As well as being more sustainable than HDD, it’s also a fact that flash storage is much better suited to running AI projects. The key to results is connecting AI models or AI-powered applications to data. To do this successfully requires large and varied data types, streaming bandwidth for training jobs, write performance for checkpointing (and checkpoint restores), random read performance for inference and crucially, it all needs to be 24×7 reliable and easily accessible across silos and applications. This set of characteristics isn’t possible with HDD-based storage underpinning your operations; all-flash is needed.
Data centres are now facing a secondary but equally important challenge that the continued rise of AI and ML will exacerbate. That is water consumption, which is set to become an even bigger problem — especially when considering the continued rise in global temperatures.
Many data centres utilise evaporative cooling, which works by spraying fine mists of water onto cloth strips, with the ambient heat being absorbed by the water, thus cooling the air around it. It’s a smart idea, but it’s problematic, given the added strain that climate change is placing on water resources — especially in built-up areas.
As a result, this cooling method has fallen out of favour in the past year, resulting in a reliance on more traditional, power-intensive cooling methods like air conditioning. This is another reason to move to all-flash data centres, which consume far less power and don’t have the same intensive cooling requirements as HDD and hybrid.
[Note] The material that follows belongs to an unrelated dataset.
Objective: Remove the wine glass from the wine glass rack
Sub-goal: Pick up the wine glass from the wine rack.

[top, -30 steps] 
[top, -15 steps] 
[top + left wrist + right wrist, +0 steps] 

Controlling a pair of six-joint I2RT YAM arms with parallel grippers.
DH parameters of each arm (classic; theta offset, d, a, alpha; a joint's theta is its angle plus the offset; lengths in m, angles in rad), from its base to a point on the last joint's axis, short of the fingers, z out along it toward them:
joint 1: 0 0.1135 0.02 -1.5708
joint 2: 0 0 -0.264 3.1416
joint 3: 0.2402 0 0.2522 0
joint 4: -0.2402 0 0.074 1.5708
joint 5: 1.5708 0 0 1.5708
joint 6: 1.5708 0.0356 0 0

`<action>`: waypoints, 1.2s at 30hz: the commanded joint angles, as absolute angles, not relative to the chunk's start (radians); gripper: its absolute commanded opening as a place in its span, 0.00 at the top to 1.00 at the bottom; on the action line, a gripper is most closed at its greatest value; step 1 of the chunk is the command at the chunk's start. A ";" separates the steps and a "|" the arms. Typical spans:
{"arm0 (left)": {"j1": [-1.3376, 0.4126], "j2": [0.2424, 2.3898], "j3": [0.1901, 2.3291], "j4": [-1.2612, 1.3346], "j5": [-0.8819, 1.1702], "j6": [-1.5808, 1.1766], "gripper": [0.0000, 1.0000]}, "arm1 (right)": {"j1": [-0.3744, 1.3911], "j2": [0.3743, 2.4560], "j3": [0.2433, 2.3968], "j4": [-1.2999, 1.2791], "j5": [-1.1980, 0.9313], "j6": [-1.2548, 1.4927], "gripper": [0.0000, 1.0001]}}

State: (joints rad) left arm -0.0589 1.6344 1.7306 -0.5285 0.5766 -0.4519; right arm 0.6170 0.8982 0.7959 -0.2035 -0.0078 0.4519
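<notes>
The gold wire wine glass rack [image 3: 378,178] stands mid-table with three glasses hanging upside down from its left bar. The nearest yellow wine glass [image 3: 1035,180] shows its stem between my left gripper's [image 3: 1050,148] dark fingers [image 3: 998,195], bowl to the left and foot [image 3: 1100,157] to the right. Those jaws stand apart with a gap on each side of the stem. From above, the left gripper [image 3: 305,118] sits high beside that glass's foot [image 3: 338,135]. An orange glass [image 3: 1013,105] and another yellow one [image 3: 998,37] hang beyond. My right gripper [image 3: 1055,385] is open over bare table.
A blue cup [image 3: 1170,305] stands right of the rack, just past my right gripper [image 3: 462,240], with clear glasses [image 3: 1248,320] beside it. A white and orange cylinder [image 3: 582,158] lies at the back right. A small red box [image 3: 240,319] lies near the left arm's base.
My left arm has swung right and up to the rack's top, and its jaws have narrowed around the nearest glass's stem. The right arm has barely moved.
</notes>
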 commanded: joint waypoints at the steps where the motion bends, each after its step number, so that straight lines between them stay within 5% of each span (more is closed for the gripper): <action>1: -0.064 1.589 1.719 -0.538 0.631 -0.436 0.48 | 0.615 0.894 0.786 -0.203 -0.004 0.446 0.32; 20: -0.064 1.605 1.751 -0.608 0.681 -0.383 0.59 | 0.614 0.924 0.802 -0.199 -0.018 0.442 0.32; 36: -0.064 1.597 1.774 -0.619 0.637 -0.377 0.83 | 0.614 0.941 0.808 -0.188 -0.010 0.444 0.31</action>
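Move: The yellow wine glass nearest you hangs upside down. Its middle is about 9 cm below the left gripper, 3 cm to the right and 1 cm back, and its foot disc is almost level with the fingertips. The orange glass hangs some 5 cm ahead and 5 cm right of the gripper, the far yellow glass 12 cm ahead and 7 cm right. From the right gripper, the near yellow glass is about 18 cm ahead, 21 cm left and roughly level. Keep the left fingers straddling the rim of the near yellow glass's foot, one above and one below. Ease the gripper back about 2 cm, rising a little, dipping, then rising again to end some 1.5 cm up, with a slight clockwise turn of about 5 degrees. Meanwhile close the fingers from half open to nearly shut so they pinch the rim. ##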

The road ahead for AI and data storage
As AI and ML continue to evolve rapidly, the focus will increase on data security (to ensure that rogue or adversarial inputs can’t change the output), model repeatability (using techniques like Shapley values to gain a better understanding of how inputs alter the model) and stronger ethics (to ensure this very powerful technology is used to benefit humanity).
All these worthy goals will increasingly place new demands on data storage. Storage vendors are already factoring this into their product development roadmaps, knowing that CTOs will be looking for secure, high-performance, scalable, efficient storage solutions that help them achieve these goals. The focus should not be entirely on the capabilities of data storage hardware and software, the big picture is very big indeed.